◆ Activity:
Copy out the listing that follows exactly, dropping every picture.

┏━━

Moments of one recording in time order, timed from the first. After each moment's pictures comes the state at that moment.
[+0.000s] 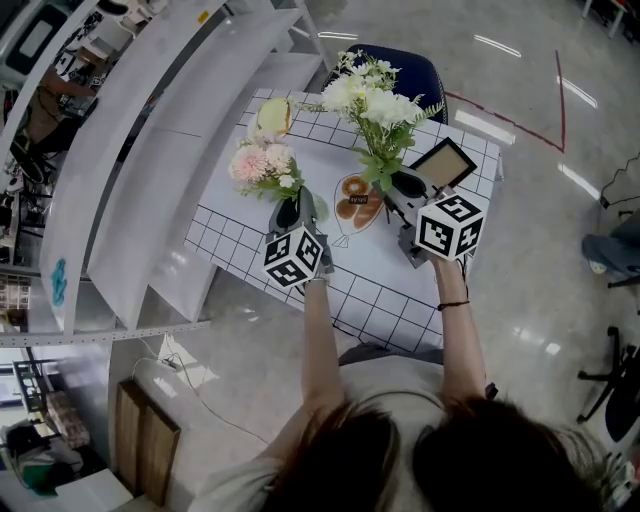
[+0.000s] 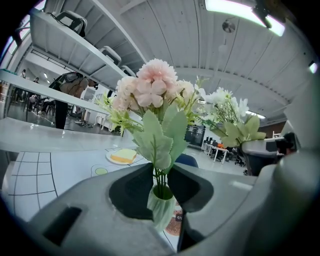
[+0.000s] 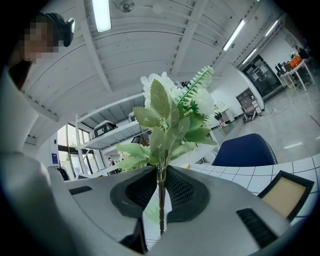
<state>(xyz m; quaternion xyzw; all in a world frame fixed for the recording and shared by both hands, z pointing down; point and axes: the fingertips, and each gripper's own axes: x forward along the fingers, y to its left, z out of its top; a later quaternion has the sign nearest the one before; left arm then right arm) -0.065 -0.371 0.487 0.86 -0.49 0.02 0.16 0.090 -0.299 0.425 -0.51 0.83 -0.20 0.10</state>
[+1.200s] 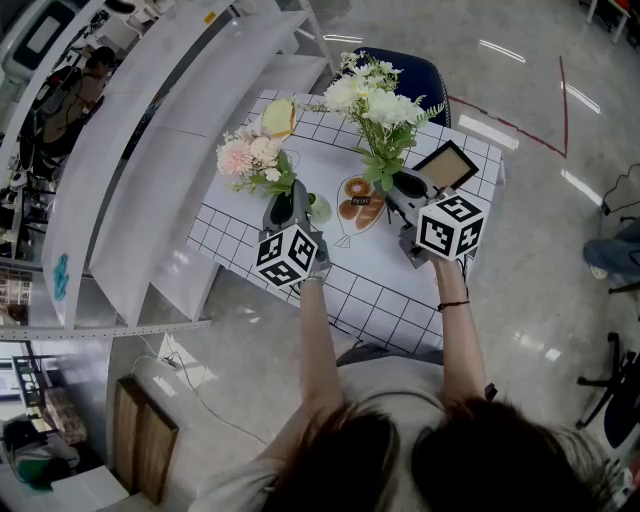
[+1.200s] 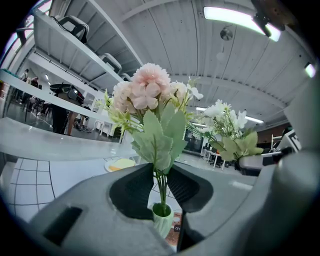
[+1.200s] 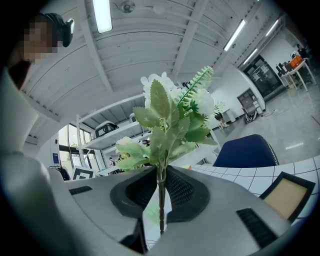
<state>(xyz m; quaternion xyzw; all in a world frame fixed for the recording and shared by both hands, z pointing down) -0.071 -0.373 0.453 0.86 -0.49 -0.02 0.14 0.089 -0.299 0.422 -0.51 0.83 -0.19 0.11</state>
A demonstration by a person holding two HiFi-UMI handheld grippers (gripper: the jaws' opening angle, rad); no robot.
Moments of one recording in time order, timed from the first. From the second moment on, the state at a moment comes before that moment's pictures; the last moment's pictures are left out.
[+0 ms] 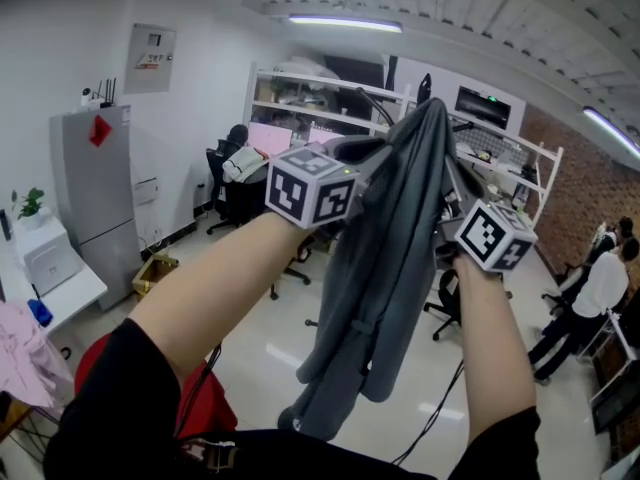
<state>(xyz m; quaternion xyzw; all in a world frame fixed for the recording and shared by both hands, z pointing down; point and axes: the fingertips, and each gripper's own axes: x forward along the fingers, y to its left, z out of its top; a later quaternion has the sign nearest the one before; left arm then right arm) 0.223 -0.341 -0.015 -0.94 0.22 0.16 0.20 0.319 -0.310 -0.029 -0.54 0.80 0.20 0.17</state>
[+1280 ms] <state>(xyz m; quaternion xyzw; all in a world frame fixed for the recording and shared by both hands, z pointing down) 0.241 -0.307 -0.022 -0.93 0.20 0.17 0.25 0.317 -0.285 -0.031 -0.51 0.79 0.29 0.17</state>
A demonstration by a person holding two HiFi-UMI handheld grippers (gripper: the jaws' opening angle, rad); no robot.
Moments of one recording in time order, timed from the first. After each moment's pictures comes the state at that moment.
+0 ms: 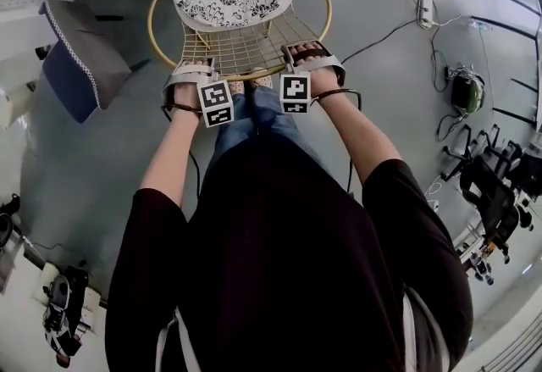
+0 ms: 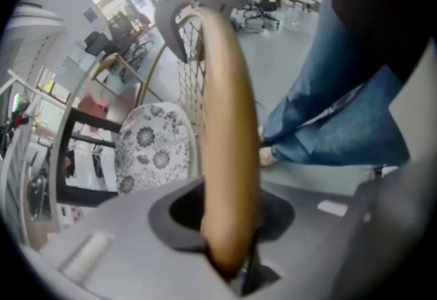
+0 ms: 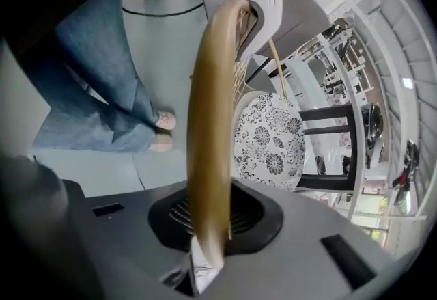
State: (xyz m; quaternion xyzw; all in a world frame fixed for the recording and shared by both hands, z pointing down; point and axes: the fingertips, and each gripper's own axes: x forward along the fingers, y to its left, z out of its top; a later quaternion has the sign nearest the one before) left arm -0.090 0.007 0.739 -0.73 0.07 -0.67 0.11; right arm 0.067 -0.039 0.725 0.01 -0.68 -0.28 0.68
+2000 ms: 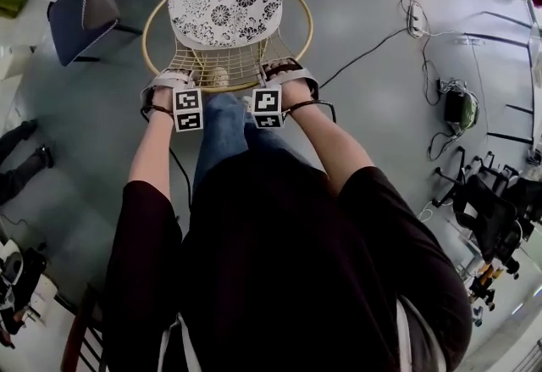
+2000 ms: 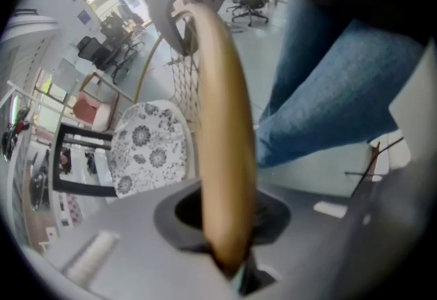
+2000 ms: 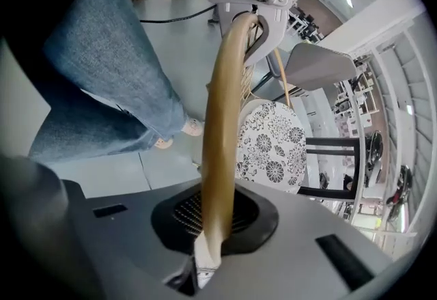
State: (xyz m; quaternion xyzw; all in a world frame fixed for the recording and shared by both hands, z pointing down) left arm -0.110 0.003 0.731 -0.73 0.02 -0.67 0.11; right arm 0.050 -0.035 0.708 -0.02 -0.69 -0.28 0.67
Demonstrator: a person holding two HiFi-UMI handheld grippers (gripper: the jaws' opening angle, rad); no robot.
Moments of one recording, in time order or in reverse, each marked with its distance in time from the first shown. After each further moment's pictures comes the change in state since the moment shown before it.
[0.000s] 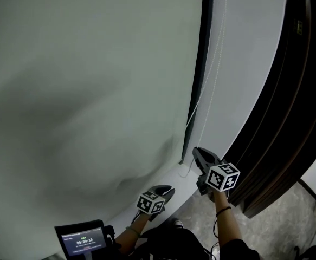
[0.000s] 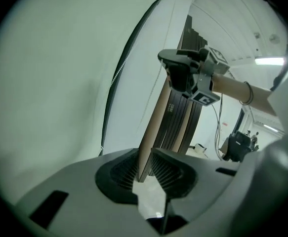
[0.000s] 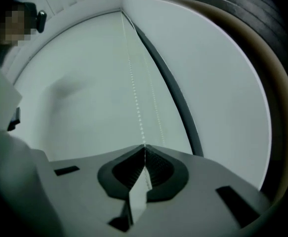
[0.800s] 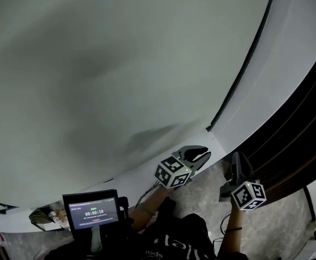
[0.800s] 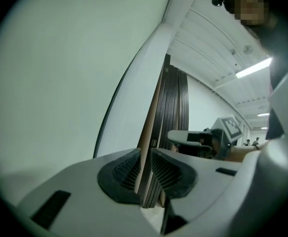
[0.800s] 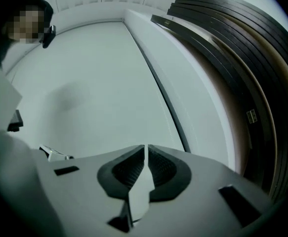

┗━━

◆ Response to the exercise:
Moments of one recording in time order, timed from the first. After each moment's pictures comes the state at that moment.
[+0.000s] 
[+0.000s] 
[+0.000s] 
<state>(xyz m; quaternion xyzw; all in a world frame fixed for the recording and shared by both hands, z pointing down; point and axes: the fingertips, and each gripper's own axes: x forward along the fingers, y to its left, z out of its top; a later quaternion has the sign nearest the one before; left arm then right arm) -0.065 -0.371 0.487 0.86 -0.49 0.02 0.16 0.090 -0.299 0.425 -0.51 0.83 -0.20 0.10</state>
[+1.200s] 
[+1.200s] 
[+1.200s] 
<state>(xyz m; quaternion xyzw; all in a world frame fixed for the recording and shared by both hands, z pointing down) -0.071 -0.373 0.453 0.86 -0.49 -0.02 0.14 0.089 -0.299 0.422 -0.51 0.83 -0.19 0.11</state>
A demonstration by a person holding two HiFi-UMI handheld grippers (gripper: the jaws' opening angle, rad); no robot.
Moments of one recording in time order, timed from the first. From the second moment on, the state at a moment comes before that moment's pictures; the last moment's pictures are left out.
[+0 ms] 
<state>(xyz m; quaternion xyzw; all in a world frame fixed for the recording and shared by both hands, z pointing down; point and axes: the fingertips, and each gripper's own axes: x forward along the fingers, y to its left, z out of its top; a later quaternion has the sign nearest the one before; left arm then right arm) 0.223 -0.341 -0.015 -0.94 0.22 0.16 0.20 0.319 -0.310 -0.029 -0.54 0.80 0.20 0.17</state>
[+1280 ms] <state>(xyz m; quaternion xyzw; all in a world frame fixed for the recording and shared by both hands, z pointing down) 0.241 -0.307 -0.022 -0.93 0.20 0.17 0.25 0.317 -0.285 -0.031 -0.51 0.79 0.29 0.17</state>
A demonstration by a person holding two HiFi-UMI handheld grippers (gripper: the jaws' opening angle, rad); no robot.
Moments of one recording in time order, timed from the first. After each moment's pictures comes the state at that moment.
+0 ms: 
+0 ms: 
+0 ms: 
State: (xyz m; quaternion xyzw; all in a world frame fixed for the recording and shared by both hands, z pointing down; point and axes: the fingertips, and each gripper's own axes: x forward along the fingers, y to its left, z out of its top; a later quaternion has the sign nearest the one before) left arm -0.090 0.007 0.739 -0.73 0.07 -0.67 0.11; right arm 0.067 -0.039 0.725 0.01 -0.68 -0.28 0.68
+2000 ms: 
+2000 ms: 
+2000 ms: 
State: (xyz m; quaternion xyzw; all in a world frame fixed for the recording and shared by both hands, z pointing down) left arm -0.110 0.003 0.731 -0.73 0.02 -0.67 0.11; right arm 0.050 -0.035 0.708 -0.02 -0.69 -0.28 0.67
Demonstrator: a person holding two HiFi-UMI handheld grippers (gripper: the jaws' opening angle, rad); no robot.
Moments of one recording, in time order or in reverse, each marked with its distance in time from the first shown. After each further moment's pictures comes the change in state since the moment shown before it.
[0.000s] 
[0.000s] 
[0.000s] 
[0.800s] 
[0.800s] 
[0.800s] 

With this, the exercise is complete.